При конце сейма, когда и такой вопрос, как запоздалая уплата жолду жолнерам и казакам, оставался еще нерешенным, течение совещаний прервало прибытие двух коронных гетманов: «ибо многие послы выехали им навстречу», говорит очевидец. Это напоминает русскому читателю 1589 год, когда татарский набег увел в неволю множество панских жен и детей, а сеймующие паны прекратили спешные дела, и целый день глазели на великолепный въезд князя Василия, который прибыл на сейм ради фамильных интересов своих и привел такое войско с богатым обозом и артиллерией, которого было бы достаточно для устрашения татар, набежавших почти безоружно.

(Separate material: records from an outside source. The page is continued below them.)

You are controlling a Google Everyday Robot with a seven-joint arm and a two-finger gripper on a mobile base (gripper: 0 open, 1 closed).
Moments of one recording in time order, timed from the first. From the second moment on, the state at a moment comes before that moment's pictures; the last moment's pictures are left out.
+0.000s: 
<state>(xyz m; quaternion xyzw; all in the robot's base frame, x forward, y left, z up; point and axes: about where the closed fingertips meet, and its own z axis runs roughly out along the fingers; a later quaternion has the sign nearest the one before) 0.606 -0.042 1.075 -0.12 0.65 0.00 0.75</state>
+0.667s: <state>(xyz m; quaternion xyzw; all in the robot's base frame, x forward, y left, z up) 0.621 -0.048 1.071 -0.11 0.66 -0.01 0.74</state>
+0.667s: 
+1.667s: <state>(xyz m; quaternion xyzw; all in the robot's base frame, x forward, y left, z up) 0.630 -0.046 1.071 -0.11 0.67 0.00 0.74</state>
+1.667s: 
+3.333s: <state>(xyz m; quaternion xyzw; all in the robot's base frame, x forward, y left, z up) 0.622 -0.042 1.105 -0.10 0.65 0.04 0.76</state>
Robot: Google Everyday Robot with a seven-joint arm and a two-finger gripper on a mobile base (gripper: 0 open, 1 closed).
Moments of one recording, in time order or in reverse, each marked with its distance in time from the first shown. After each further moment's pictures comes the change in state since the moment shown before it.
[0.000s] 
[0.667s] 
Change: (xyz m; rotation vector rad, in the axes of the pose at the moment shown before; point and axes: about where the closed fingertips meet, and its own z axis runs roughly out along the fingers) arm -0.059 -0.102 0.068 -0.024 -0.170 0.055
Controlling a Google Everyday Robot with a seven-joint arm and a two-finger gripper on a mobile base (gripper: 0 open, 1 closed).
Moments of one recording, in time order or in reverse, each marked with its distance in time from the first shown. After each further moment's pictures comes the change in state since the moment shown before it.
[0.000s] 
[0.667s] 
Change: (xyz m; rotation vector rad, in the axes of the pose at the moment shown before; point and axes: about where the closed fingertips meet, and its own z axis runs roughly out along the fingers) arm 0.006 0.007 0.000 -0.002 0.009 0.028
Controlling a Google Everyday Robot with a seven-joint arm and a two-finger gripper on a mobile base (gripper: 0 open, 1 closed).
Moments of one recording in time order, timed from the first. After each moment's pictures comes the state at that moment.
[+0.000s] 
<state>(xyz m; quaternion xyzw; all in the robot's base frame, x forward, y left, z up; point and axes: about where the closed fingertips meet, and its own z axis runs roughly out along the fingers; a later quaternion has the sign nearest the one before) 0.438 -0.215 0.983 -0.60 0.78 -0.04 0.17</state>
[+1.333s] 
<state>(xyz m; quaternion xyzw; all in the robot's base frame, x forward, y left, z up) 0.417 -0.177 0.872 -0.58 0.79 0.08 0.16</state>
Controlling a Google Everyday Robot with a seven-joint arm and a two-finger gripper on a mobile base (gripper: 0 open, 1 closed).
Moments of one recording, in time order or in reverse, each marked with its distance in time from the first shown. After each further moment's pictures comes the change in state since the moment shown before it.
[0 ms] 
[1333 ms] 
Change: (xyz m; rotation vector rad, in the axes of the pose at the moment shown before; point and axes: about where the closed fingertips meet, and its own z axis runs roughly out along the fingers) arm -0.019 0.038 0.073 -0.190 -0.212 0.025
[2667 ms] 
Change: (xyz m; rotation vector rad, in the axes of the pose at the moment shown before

Наконец сеймовое время совсем истекло среди волнений и ссор из-за Божьих кривд. Посольская Изба не утвердила еще ни одного постановления, не взирая на просьбы литовских панов и канцлеров, от которых земские послы отделывались воскликами и непристойными выражениями, забывая даже о присутствии короля. По просьбе сенаторов, согласились наконец на продление сейма до 27 мая. Обе законодательные палаты соединились немедленно, и сами «дивились, что сейм начинается в тот день, в который следовало бы ему кончиться». Но и тут был поднят злополучный вопрос о господстве католиков над прочими религиантами.

Евангелики выступили против него сильнее, нежели когда-либо, жалуясь, что все исповедания веры, кроме католического, только терпятся в Польше: ибо, по мнению католиков, велюнский декрет против иноверцев может быть осуществлен во всякое время. Протестанты представляли несправедливости и притеснения со стороны католической партии, а королю припоминали права, конфедерации и его присягу. С своей стороны бискупы вооружались против диссидентов, представляя несправедливости и притеснения, терпимые католиками. Оссолинский был умереннее всех и говорил против католиков за бесчинства, которые они себе позволяли, но и он не признавал за иноверцами, кроме спокойствия и безопасности, сохраняемых терпимостью, никаких прав, не только равенства. «В государственных делах» (говорил он) «вы равны с католиками на основании конфедерации, и не имеете причины жаловаться, ибо занимаете высшие должности наравне с католиками, но занимаете лишь потому, что вы шляхта, а не потому, что вы разноверцы. Ради вашей религии никто не стал бы входить с вами в конфедерацию». Наконец король объявил, что желает оставить Речь Посполитую в том же положении, в каком ее нашел, и не видит надобности в новых постановлениях.